Sua voz era gentil, com um tom quase calmante, e tanto Ana quanto Eva olharam para ele surpresas.
Era fácil esquecer que apesar dos trabalhos que esses homens frequentemente faziam, por baixo de sua aparência feroz e implacável estava apenas mais um homem, que trabalhava um emprego diurno como uma pessoa, e voltava para casa para ser outra versão de si mesmos.
Vendo seus rostos perplexos, o guarda entendeu mal e suspirou levemente.
“Eu entendo se você acha que estou me intrometendo Luna, mas você pode apostar que Alfa Nocturne vai querer um relatório detalhado, e eu não sou de fugir dos meus deveres. Declarações de testemunhas são primordiais e se eu for honesto, eu não confio na rainha pretendente ou na cria dela tanto quanto eu posso arremessá-los.” Ele lhes tranquilizou enquanto sua boca se torcia num esgar.

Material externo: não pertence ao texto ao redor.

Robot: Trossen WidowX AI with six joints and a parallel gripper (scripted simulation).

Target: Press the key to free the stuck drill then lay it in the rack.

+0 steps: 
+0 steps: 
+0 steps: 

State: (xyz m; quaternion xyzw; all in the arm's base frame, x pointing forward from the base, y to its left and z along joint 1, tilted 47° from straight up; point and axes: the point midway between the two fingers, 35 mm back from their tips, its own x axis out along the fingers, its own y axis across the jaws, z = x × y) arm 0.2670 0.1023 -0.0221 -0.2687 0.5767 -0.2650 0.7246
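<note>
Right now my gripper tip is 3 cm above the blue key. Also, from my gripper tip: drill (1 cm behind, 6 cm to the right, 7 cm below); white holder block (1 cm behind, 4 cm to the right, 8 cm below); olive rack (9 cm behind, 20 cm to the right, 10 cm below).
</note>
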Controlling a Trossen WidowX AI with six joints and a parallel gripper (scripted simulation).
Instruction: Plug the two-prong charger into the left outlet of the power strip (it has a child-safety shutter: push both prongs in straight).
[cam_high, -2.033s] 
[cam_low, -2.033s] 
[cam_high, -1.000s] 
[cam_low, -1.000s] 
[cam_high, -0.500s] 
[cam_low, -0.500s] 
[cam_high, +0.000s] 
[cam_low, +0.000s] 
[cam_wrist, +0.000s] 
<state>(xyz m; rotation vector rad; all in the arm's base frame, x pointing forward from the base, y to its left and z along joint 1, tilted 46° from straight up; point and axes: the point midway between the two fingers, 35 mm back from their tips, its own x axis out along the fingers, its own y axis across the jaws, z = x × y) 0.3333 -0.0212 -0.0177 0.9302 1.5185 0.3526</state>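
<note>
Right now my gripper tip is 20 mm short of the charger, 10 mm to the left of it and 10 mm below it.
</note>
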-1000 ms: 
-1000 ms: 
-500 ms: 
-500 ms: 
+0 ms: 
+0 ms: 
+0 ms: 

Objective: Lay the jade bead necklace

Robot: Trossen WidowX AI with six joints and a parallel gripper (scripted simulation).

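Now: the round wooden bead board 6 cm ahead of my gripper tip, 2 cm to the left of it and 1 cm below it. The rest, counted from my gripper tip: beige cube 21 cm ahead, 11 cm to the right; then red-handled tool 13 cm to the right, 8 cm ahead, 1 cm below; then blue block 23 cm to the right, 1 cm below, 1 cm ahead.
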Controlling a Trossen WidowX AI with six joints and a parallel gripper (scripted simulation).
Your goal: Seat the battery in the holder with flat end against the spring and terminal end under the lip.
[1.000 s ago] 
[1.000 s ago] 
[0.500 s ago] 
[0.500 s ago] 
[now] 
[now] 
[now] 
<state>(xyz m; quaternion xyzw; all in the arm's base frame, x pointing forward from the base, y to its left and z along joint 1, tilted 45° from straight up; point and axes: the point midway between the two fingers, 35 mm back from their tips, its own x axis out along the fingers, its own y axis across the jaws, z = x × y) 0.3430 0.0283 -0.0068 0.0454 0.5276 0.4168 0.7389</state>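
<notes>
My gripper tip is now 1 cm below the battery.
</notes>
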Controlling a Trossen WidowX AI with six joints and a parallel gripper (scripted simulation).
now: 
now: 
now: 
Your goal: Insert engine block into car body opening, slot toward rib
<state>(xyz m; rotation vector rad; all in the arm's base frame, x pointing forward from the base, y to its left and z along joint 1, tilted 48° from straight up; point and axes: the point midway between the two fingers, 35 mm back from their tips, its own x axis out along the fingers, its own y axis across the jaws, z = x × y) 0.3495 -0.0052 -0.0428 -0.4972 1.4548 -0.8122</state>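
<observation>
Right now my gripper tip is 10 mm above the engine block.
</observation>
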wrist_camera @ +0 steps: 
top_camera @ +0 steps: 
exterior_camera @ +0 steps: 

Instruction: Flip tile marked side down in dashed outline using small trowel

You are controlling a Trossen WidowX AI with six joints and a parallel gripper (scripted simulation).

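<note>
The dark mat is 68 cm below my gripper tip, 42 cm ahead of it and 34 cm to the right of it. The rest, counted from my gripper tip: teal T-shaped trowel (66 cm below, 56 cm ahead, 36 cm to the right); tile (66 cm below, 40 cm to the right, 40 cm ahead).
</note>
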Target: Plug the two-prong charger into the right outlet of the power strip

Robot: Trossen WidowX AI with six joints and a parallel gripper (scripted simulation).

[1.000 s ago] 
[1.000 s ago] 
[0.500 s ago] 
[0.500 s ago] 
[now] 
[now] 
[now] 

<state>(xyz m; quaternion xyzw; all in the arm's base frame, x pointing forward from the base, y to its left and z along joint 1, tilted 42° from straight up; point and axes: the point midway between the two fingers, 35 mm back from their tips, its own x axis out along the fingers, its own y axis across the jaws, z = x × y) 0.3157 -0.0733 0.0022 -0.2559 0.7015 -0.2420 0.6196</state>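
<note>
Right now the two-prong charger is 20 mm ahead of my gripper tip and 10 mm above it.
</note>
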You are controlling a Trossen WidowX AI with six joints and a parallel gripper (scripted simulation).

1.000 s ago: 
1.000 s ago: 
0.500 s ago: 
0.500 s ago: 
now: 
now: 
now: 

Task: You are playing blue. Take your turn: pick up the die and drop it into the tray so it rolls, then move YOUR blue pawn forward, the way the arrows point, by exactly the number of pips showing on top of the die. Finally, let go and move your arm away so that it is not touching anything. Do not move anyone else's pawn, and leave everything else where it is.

Ana suspirou levemente e massageou suas têmporas com os dedos. Sua cabeça doía e Maeve estava rugindo incessantemente em sua mente, o que não ajudava.
“Eu não acho que você está ultrapassando limites, na verdade, eu aprecio a sua diligência nas suas atribuições,” Ana respondeu suavemente enquanto ponderava como melhor explicar o que tinha acontecido lá dentro.
Ela olhou em direção à porta quando o som dos paramédicos correndo e a voz estrondosa de seu pai chegaram aos seus ouvidos e naquele momento, ela se sentiu uma criança novamente.
Sempre tinha sido assim, Ada representando a vítima e colocando Ana em problemas por coisas que ela não tinha feito. Ela tinha entrado em conflito com seu pai incontáveis vezes por bobagens e a injustiça da situação, já que ele sempre, sem hesitar, tomava o lado de Ada.
Ela tinha sido miserável como uma criança por causa disso, mas conforme ela envelhecia, ela se tornou meio indiferente aos olhares de reprovação e o tom de absoluta desilusão que ele usava quando falava com ela.
Se ela tivesse que adivinhar, então ela apostaria que hoje não seria diferente. Não haveria perguntas, apenas culpa atribuída e repercussões para ela, apesar de sua inocência.
“Se for igual para você, eu gostaria de falar com Adam sozinha sobre o que exatamente aconteceu no meu escritório. Não é porque eu não confio em você, mas há coisas que Adam está ciente, que você não está, e deixarei a critério dele se ele lhe informará ou não sobre os detalhes.” Ana finalmente respondeu enquanto se retirava de seus pensamentos.
O guarda não parecia machucado ou ofendido, ele simplesmente acenou lentamente.
“Como você desejar, Luna. Eu já enviei meu colega para notificar Alfa Nocturne, e para observar o… drama no seu escritório. Não se preocupe Luna, vamos chegar ao fundo disso.”
Ana acenou silenciosamente em resposta às suas palavras.
Ela apreciava o sentimento, mas ela duvidava muito que havia algo restante que pudesse provar sua inocência.
Era simplesmente uma questão de sua palavra, contra a de Ada, e combinada com a falsa ‘evidência’ e cena de destruição que Ada tinha cuidado tanto para criar, Ana não estava confiante que a verdade a libertaria de forma alguma.